Ağaçlarda uyuyan hayvanları görmeye alışığız. Koalalar, tembel hayvanlar, pandalar, maymunlar… Ancak bu hayvanların hepsi, bir şekilde ağaçlara tutunuyor.
Peki ya kuşlara ne demeli? Dallara sarılacak kaslı kolları bile yokken nasıl oluyor da incecik ağaç dallarında bile uyumayı başarabiliyorlar?
Otobüste ayaktayken uyuduğunuz zamanları düşünün. Kaslarınız gevşer, dengede durmanız zorlaşır… Aslında kuşlarda da aynı durum geçerli. Bir dalın üstünde ayakta dururken uyumak hiç kolay olmamalı. Ancak onlar, bizim yapamadığımız bir şeyi yapıyor.
Bir kuş dala konduğunda; hafifçe çömeliyor, pençeleri otomatik bir şekilde bükülüyor ve dala sıkıca tutunuyor. Bu kitleme mekanizması, dizinin ve ayak bileğinin bükülmesiyle tendonları esnetiyor ve dolayısıyla kuşun öndeki üç, arkadaki bir parmağı bükülüyor.
Başka hayvanlarda da görebileceğimiz bu mekanizma, tendonu kaplayan dokunun pürüzlü yüzeye sahip olması nedeniyle tendon ve kılıf arasında sürtünme oluşturarak bacağın kilitlenmesini sağlıyor.

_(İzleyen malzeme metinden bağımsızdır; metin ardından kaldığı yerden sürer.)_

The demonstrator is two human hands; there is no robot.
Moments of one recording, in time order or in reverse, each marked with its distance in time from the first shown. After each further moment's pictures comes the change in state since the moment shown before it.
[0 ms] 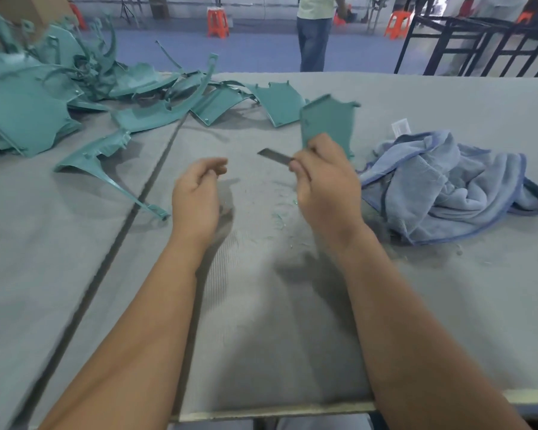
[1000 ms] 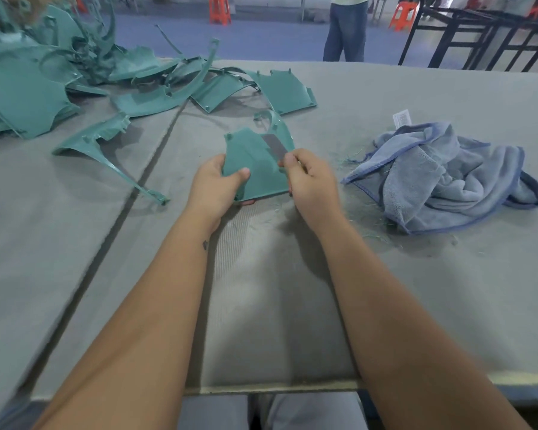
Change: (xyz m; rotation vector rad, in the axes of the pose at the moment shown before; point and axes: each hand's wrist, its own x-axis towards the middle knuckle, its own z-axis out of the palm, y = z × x) left_hand 0.006 -0.007 0.017 -0.085 -0.255 -0.179; right_hand -0.010 0.001 0.022 0.556 -0.240 0.511
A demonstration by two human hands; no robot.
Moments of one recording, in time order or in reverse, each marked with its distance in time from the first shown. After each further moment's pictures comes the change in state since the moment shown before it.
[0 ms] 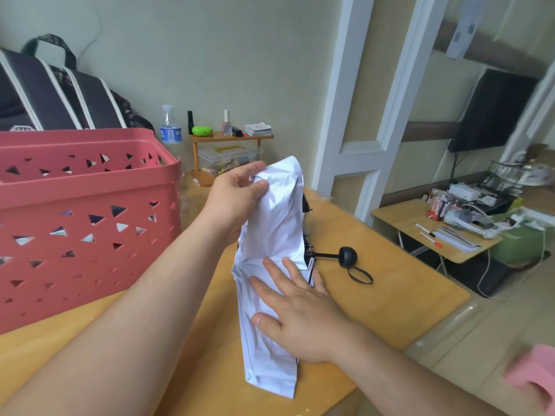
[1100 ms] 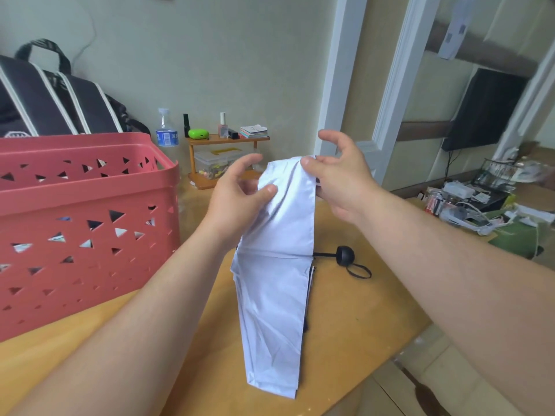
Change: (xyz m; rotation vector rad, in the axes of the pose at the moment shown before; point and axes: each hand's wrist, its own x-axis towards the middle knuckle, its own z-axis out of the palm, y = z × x) left_hand -0.006 -0.004 0.003 0.068 -0.054 0.193; right_hand 0.059 0.046 -0.157 1.261 0.801 0.171
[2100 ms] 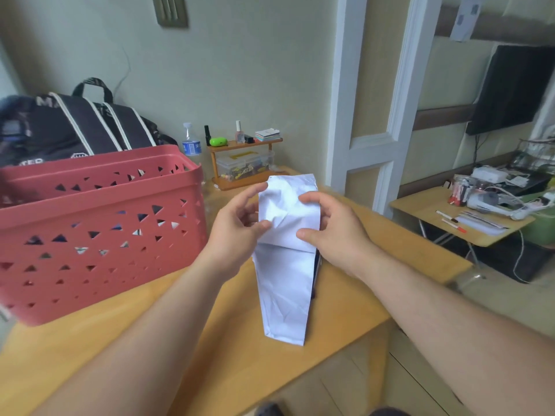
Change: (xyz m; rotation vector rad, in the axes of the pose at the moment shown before) left_hand -0.092 0.015 -0.018 0.036 -0.065 0.003; right_hand -0.104 0.055 -0.016 -0.252 -0.180 -0.135
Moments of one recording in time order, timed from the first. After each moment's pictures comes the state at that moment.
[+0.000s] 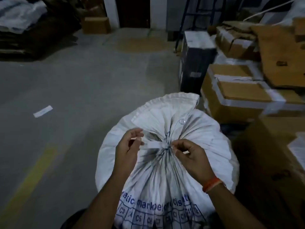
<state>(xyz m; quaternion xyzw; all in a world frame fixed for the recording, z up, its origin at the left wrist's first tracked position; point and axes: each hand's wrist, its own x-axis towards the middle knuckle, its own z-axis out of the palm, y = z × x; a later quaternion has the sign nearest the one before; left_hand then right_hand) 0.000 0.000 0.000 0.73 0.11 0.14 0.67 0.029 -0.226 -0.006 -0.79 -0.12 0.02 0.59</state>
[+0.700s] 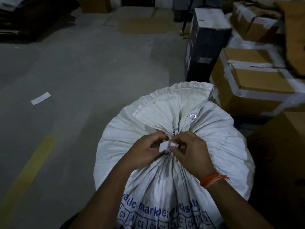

Papağanların baş aşağı sarkabilmesinin de sebebi bu otomatik tüneme mekanizması. Üstelik yalnızca böyle durumlarda kullanılmıyor. Tırmanmalarına, yüzmelerine ve asılı kalmalarına da yardımcı oluyor.
Hatta yırtıcı kuşlar, bu özellikleri sayesinde beslenmek için güvenli bir yere uçarken yine aynı mekanizmanın yardımıyla avlarını sıkıca tutabiliyor. Kısacası kuşların bu nitelikleri, sahip oldukları en önemli özelliklerden.